等昭雲二人已將至臨津渡時,已是亥時一刻。
昭雲連忙勒緊韁繩,從懷中掏出一封信,遞給一旁的鳴翠。
“你速速去臨淵閣,將這封信親自給蘇子暮!”昭雲急道,“好鳴翠,你送信後就先待在臨淵閣,等我回來!”
鳴翠剛接過信,一聽後話,就立馬變了臉色,果斷道:“我怎麼能留公主一人去涉險呢?我要留下來保護公主!”
“鳴翠,我現在已經不是公主了,隻是個庶民而已。還有,你留下來,那這信怎麼辦?”昭雲急道,“再說,你也不會武功,留下來也隻是徒勞。好鳴翠,快照我說的去做!”
鳴翠本來還正欲說些什麼,但一聽這話,隻好不情願地勒緊馬繩,慢慢調轉了方向。
扭頭不舍地看了兩眼後,就夾緊馬肚,揚鞭絕塵而去。
昭雲看著她的背影,不覺歎了口氣。
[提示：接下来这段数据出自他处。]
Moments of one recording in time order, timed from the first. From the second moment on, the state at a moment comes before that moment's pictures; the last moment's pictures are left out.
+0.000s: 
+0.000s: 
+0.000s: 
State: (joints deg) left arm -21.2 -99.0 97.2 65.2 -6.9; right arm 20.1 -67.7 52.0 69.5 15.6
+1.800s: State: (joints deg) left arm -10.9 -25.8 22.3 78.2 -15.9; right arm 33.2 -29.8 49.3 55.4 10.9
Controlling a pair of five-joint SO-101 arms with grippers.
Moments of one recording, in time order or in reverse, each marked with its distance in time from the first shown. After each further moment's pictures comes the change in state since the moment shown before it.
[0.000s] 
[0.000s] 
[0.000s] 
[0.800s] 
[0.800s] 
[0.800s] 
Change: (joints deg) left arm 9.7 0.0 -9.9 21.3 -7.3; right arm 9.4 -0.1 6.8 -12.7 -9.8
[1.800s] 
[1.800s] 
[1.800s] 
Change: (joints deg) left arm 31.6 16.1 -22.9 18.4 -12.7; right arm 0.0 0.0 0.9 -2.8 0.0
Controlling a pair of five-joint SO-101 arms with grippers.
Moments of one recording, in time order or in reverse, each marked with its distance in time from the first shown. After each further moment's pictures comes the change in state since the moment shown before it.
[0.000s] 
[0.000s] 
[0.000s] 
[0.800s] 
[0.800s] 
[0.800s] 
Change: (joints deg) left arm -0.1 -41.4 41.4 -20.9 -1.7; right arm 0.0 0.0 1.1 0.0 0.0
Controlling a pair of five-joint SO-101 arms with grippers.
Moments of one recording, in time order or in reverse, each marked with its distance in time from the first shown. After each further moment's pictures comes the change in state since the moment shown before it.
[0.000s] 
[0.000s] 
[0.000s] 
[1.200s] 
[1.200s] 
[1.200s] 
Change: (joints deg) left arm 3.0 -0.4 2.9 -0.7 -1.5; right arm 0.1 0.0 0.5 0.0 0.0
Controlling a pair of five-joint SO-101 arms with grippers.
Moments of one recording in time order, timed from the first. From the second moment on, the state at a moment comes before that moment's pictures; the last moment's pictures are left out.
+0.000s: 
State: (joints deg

但願蘇子暮見了信,能盡快來支援她吧!
見鳴翠走遠,昭雲這才翻身下馬,替它卸下馬鞍,也鬆了繞在手中的韁繩。
馬兒感覺到自己失了束縛,就低下頭來,用棕色鬢毛的小腦袋,親昵地拱了拱她的手掌。
昭雲摸了摸它的鬢發後,才見著它蹶蹄西去。
此時,正是夜闌風靜,疏星點點。
她緊了緊身上的衣物,連忙向渡口走去。
“快點,你們一個個手腳麻利些,將最後幾個裝著茶葉的擔子抬到船上來!”隔老遠,就聽見一熟悉的聲音傳來。
是他!她曾有過一麵之緣的王守道!
由於四周沒有遮蔽物,她隻好悄悄躲在一竹擔後,借著溶溶月色,窺探著前方的情形。
那艘沙船停靠在渡口邊。王守道正站立在甲板上,指揮著渡口上那些身穿粗布短打的挑夫,將擔子一擔擔往船上抬。
昭雲偷偷用力推了推麵前的擔子,見它竟向前移動了些許。
她連忙偷偷揭開蓋著擔子的綢布一看,果不其然,竟是個空擔!
驚詫間,有兩個聲音遠遠傳來:“那兒怎麼還有一個擔子?”
“是嗎?我們過去看看!”
昭雲一聽,腦海中頓時閃過一個念頭。連忙揭開綢布,閃身躲入其中。
沒過多久,便有一陣腳步傳來。昭雲屏住呼吸,透著竹擔間的縫隙,小心翼翼地看著擔邊的兩雙草鞋。
“這裝的也是茶葉嗎?你揭開看看!”她一聽這話,心跳瞬間紊亂,反複暗念著“莫要被發現!”
當覆在頭頂布綢上的陰影越來越大,正緊張萬分時,王守道的聲音又從遠處傳來。
“你們兩個在那兒墨跡啥呢,沒看見我們這麼多人都在等你們兩個嗎?”
當察覺到身下的扁擔被搖搖晃晃地抬起,昭雲這才鬆了口氣。
那兩挑夫正抬著擔子往渡口走,就有聽著一人皺著眉頭說。
“這擔子怎麼竟比先去的要輕一些?王麻子你感覺到了沒有?”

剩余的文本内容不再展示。